Seller Financing

The seller of a business you want to buy is the most motivated lender you will ever find. They already know the business works, they want to close the deal, and they’ll often lend you their own money to make it happen.

What It Is

Seller financing (also called a seller note) is when the person selling a business agrees to receive part of the purchase price over time, rather than all cash at closing. The seller becomes a lender. The buyer pays them back from the business’s own cash flow, typically over 12-60 months, sometimes with interest, sometimes without.

ramon-van-meer described his standard practice when buying online businesses: “Instead of the asking price of $400,000 all cash, you can offer: ‘I’ll pay you $250,000 cash up front at closing, and the remaining $150K I’ll pay spread out over the next 12 months, interest-free.’ Every time I buy a business it’s never 100% cash at closing. I always have 60 to 80% cash at closing and the remaining is either a seller’s note or an earn-out.”

Why Sellers Agree

Counterintuitive: sellers often prefer seller financing to all-cash offers. The reasons:

Tax advantages. An installment sale spreads the seller’s tax burden across multiple years rather than triggering a single large gain event. For a seller in a high tax bracket, this is genuinely valuable.

Higher effective price. A buyer who can structure a deal with seller financing can often offer a higher total price than an all-cash buyer who’s constrained by available capital.

Deal facilitation. When a business can’t get full bank or SBA financing, seller financing bridges the gap and allows a deal to close at all.

Seller alignment. Ramon’s additional rationale: seller notes “keep the seller engaged and helpful.” A seller who hasn’t been fully paid out has strong incentive to help the transition succeed.

The Nick Huber Case

The clearest illustration of creative seller financing on MFM came from nick-huber’s acquisition of Somewhere (formerly Support Shepherd). Nick needed to buy a controlling stake in the company but couldn’t raise enough from outside investors at reasonable economics.

His solution: he negotiated a seller note directly from the founder, Marshall, for 18% of the company’s value: “I carved out an 18% seller note directly from Marshall to me.”

shaan-puri explained the mechanics: “A seller note is basically the seller saying, ‘I will lend you essentially the money to pay me, and you’re going to pay me every year or every quarter.’”

In this case: roughly $9 million from Marshall structured as a seller note, alongside $20 million raised from outside investors. Nick’s total outlay was $29 million for majority control of a $52 million valuation company.

Starting from Zero: The Laundry Business

The most extreme seller financing example in the MFM archive involves a college freshman who bought a laundry pickup service at age 18 — with almost no money — entirely through seller financing.

The guest explained: “I bought a laundry business my freshman year of college.
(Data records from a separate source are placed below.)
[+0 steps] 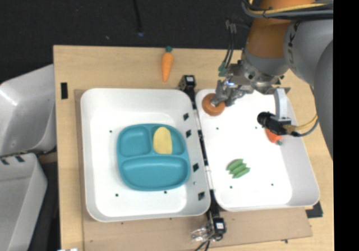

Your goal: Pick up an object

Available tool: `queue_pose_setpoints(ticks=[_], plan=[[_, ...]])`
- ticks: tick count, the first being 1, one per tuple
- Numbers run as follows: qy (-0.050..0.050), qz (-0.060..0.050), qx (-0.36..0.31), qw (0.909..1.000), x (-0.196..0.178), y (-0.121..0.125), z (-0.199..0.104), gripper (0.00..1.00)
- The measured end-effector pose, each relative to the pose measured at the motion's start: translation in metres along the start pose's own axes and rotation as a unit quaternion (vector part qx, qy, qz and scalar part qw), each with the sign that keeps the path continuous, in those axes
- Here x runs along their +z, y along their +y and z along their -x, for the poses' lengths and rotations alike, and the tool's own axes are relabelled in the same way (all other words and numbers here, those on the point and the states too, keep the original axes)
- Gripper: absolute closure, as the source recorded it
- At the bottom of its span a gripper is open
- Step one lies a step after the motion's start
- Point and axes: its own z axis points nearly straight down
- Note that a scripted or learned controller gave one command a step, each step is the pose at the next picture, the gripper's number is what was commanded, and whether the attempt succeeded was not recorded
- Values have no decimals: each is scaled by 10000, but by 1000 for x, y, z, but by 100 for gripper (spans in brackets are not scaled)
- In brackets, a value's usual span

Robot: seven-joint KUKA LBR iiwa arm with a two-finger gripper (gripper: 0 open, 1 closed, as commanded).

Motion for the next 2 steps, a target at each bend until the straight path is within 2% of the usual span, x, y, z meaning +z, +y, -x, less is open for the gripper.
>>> queue_pose_setpoints(ticks=[1, 2], plan=[[9, 5, -14, 10000, -6, 3, -62, 100], [5, -5, -6, 10000, 5, -3, -113, 100]])
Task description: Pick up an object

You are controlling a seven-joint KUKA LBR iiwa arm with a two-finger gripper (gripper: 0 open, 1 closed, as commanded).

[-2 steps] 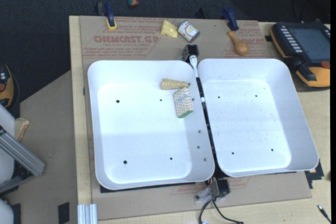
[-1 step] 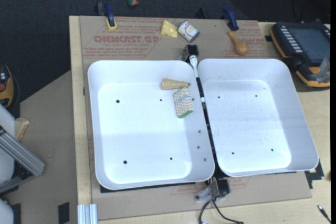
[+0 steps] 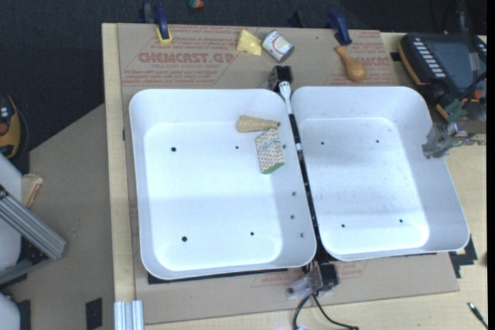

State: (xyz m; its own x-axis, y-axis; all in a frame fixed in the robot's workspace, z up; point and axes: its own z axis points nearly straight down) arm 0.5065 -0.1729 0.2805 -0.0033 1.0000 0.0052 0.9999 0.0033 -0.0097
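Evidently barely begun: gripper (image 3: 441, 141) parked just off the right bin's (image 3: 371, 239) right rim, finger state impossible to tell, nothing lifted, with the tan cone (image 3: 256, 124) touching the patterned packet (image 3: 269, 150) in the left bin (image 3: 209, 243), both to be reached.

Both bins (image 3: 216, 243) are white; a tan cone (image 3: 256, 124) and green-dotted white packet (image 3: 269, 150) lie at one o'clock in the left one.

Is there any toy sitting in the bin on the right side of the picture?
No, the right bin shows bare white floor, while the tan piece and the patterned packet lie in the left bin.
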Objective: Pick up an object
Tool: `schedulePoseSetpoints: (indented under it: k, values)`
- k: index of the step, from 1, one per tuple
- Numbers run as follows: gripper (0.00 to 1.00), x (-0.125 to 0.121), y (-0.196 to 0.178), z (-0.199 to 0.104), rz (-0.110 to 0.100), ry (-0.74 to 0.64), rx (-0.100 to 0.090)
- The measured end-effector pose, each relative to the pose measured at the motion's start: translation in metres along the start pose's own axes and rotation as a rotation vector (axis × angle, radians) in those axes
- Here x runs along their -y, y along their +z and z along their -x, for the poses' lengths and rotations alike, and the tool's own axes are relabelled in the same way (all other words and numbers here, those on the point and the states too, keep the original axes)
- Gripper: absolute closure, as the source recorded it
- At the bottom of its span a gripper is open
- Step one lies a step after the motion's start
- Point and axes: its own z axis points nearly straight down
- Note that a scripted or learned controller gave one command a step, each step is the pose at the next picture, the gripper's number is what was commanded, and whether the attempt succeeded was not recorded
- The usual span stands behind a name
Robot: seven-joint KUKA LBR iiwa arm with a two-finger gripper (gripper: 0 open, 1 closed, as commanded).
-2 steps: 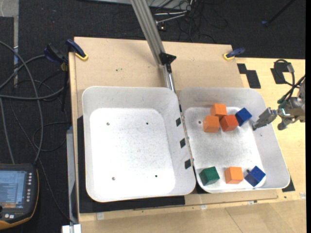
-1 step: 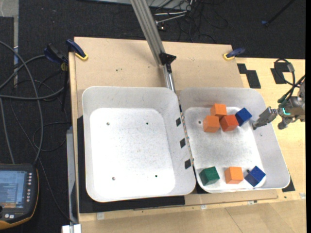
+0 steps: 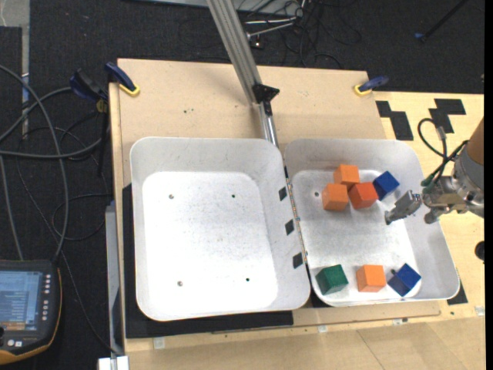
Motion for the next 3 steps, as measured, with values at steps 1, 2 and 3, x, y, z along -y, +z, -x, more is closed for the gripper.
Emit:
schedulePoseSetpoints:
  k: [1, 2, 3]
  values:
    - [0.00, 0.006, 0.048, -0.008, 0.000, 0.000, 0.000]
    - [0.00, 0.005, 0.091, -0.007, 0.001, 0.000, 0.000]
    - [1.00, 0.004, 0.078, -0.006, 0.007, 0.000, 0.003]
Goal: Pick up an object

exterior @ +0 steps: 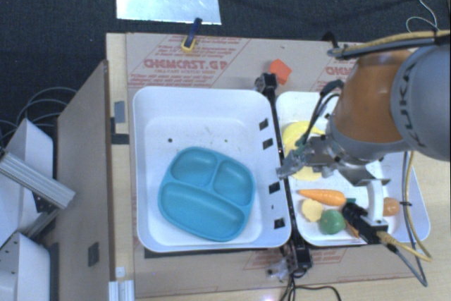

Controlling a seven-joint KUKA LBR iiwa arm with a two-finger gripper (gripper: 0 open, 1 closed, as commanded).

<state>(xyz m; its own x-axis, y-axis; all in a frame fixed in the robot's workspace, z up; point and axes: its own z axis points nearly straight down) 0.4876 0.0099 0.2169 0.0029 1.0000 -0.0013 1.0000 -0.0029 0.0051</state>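
Targeting carrot [321, 196] at 4 o'clock in right bin [421, 222] | stiff, smooth, light; you'd grip mid-length across its width | pincer [299, 164] just above it, opening: cannot tell

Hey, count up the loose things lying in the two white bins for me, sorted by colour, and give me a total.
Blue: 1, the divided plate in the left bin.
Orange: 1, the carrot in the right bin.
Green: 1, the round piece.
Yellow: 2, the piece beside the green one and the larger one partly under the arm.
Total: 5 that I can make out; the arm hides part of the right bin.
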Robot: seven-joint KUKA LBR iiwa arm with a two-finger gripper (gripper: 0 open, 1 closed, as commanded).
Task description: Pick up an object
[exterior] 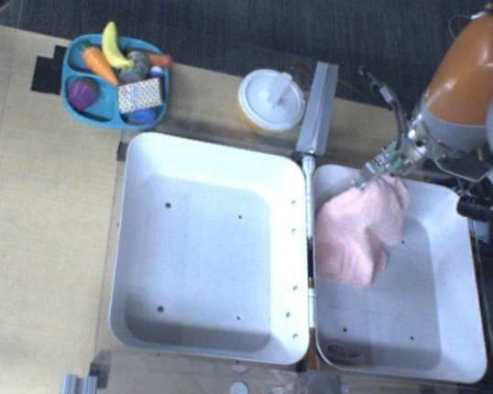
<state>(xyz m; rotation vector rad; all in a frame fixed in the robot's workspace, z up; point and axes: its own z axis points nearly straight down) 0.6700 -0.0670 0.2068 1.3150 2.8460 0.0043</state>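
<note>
A pink cloth hangs crumpled over the left part of the right bin. Its top corner is drawn up to a point between the fingers of my gripper. The gripper is shut on that corner, above the bin's far left area. The cloth's lower part bunches near the bin's left wall, and I cannot tell whether it still touches the floor. The grey arm with its orange band comes in from the upper right.
The left bin lies beside the right one, with a metal divider behind them. A white lidded tub and a blue tray of toy food stand on the bench at the back left. A small dark object lies at the right bin's near edge.
</note>
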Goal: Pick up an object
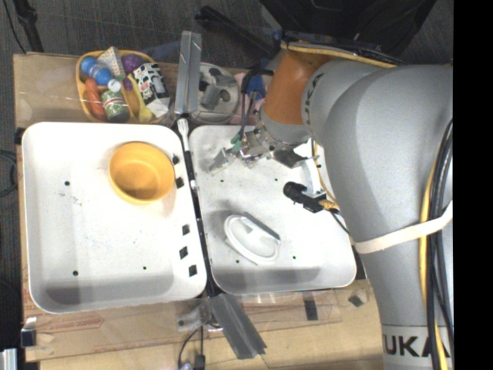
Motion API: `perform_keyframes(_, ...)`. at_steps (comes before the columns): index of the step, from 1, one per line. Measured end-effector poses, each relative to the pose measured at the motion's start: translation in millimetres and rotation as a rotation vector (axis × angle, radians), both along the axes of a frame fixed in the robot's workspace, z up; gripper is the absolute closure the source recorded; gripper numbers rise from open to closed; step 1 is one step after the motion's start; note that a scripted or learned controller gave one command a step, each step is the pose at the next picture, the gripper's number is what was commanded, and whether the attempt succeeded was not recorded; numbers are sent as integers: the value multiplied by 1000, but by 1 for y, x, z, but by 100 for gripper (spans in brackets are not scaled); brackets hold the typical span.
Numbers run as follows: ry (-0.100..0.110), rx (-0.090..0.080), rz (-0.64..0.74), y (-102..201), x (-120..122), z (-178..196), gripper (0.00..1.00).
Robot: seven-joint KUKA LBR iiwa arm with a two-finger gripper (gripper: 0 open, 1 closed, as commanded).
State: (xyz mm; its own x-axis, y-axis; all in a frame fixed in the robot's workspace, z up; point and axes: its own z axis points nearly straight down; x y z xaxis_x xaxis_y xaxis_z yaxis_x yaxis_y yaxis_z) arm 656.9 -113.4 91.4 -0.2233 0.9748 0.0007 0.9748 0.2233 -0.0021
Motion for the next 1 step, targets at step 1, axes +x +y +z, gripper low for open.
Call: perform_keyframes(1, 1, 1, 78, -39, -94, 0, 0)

I did seller financing. Had to learn what that was at 18. I learned what a discounted cash flow analysis was at 18 just talking to business school professors.”

The sellers asked $30,000. He had roughly $2,000 saved. The deal closed on seller financing — he paid them out of the business’s revenue over time. That business, run during college, sold for more than 10x what he paid.
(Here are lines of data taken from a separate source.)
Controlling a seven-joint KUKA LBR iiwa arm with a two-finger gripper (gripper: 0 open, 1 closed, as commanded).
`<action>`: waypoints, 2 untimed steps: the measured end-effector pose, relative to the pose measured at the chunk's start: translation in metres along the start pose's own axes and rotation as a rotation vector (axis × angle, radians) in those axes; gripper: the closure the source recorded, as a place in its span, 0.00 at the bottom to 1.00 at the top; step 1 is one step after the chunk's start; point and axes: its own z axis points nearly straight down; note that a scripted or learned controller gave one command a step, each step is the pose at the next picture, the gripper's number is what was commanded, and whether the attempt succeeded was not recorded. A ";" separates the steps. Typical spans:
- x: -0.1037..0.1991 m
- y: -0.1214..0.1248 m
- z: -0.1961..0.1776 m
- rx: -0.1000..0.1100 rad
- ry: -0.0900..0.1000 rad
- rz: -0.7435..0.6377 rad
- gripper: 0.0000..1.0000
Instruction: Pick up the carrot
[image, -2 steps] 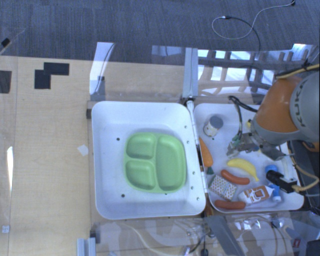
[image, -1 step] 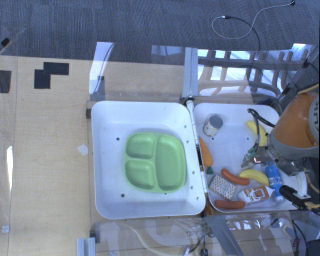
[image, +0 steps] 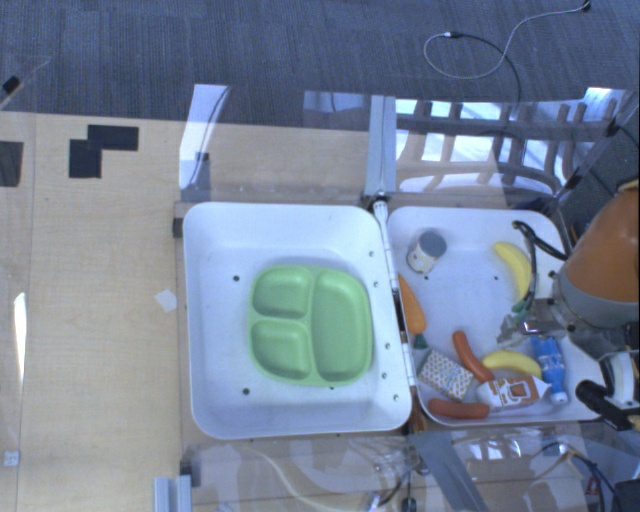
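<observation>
Gripper (image: 522, 322) — state cannot tell, low in right bin (image: 470, 225) — carrot (image: 411, 307) well apart.

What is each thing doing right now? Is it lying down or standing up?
carrot: lying flat, against the right bin's left wall, not held
green plate: flat in the left bin
can: tipped on its side
two bananas: lying flat
two sausages: lying flat
bottle: lying down
gripper: low over the right bin, away from the carrot
</observation>
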 end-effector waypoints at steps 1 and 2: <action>0.050 0.022 0.030 -0.004 -0.002 0.161 1.00; -0.022 -0.012 0.030 -0.008 -0.003 0.325 1.00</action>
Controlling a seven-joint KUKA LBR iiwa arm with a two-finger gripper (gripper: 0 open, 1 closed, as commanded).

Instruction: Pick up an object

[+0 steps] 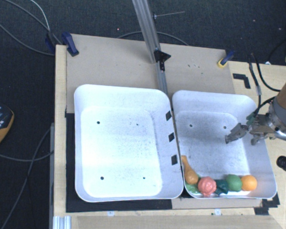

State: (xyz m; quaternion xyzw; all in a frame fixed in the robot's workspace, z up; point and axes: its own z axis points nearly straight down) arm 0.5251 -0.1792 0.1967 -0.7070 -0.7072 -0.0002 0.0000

His framing: “I was like, ‘This is the most money I’ve ever heard of.’ I had maybe two grand saved up. So, I had to get creative and figure out how we were going to buy this and structure it.”
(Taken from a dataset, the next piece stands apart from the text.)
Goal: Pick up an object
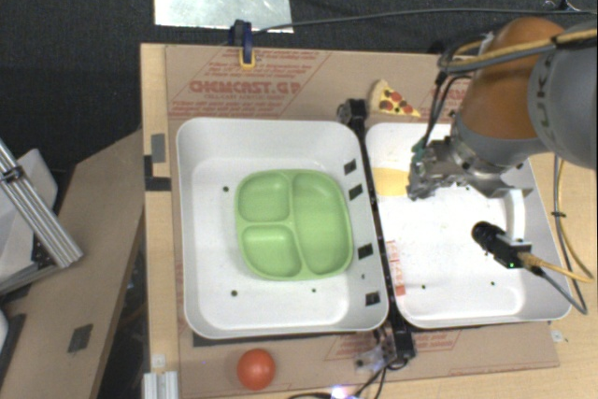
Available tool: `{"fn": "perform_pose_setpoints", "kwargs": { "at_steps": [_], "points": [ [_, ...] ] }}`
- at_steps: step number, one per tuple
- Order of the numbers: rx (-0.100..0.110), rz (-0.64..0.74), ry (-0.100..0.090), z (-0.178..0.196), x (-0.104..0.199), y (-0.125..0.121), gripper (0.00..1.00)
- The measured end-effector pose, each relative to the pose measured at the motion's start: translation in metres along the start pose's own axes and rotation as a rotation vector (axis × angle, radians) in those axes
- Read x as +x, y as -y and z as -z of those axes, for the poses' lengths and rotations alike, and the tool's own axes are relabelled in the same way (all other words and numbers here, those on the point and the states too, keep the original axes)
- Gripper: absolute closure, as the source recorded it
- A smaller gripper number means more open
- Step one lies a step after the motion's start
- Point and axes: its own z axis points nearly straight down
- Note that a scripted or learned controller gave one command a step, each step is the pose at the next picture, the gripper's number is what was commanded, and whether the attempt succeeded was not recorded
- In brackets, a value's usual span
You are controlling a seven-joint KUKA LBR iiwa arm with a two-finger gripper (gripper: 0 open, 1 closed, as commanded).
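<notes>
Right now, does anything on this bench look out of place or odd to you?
A few things lie outside the two bins: a pizza slice toy rests on the board behind the right bin, and an orange-red ball sits at the board's front edge, below the left bin. The green divided tray sits slightly askew in the left bin.

Orange ball (255,368) on cardboard (280,84), pizza toy (393,99) nr bins.
</notes>
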Motion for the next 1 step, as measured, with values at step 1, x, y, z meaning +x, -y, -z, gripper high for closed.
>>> {"fn": "perform_pose_setpoints", "kwargs": {
  "at_steps": [1],
  "points": [
    [-0.002, 0.0, 0.0, 0.0149, 0.0544, -0.0164, 1.0]
  ]
}}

Combining Seller Financing with SBA Loans

The most common acquisition structure discussed on MFM: SBA loan covering 80-90% of the purchase price, seller note covering 10-20%, and buyer cash covering the down payment. This three-layer structure allows buyers with minimal capital to acquire businesses they couldn’t otherwise afford.

When shaan-puri walked through the mechanics on the Ramon Van Meer episode, he used seller financing as the optional addition to the SBA calculation: “Let’s say you did the full amount, no seller financing, just for simplicity.” The implication: adding a seller note would further reduce the buyer’s cash requirement and potentially lower their monthly debt service.

brent-beshore used a version of this structure for his first acquisition: leveraging the target company’s accounts receivable as the effective down payment and funding the remainder through SBA.

The Alignment Effect

Ramon’s most underappreciated observation: seller financing creates a motivated advisor. “That keeps the seller engaged and helpful.”

A seller who received 100% cash at closing has no economic reason to take your calls. A seller who’s still owed $150,000 over 12 months picks up the phone. They’ll answer questions about vendor relationships, customer quirks, and operational details that make the first year vastly smoother than it would otherwise be.

This isn’t just goodwill — it’s contractual alignment.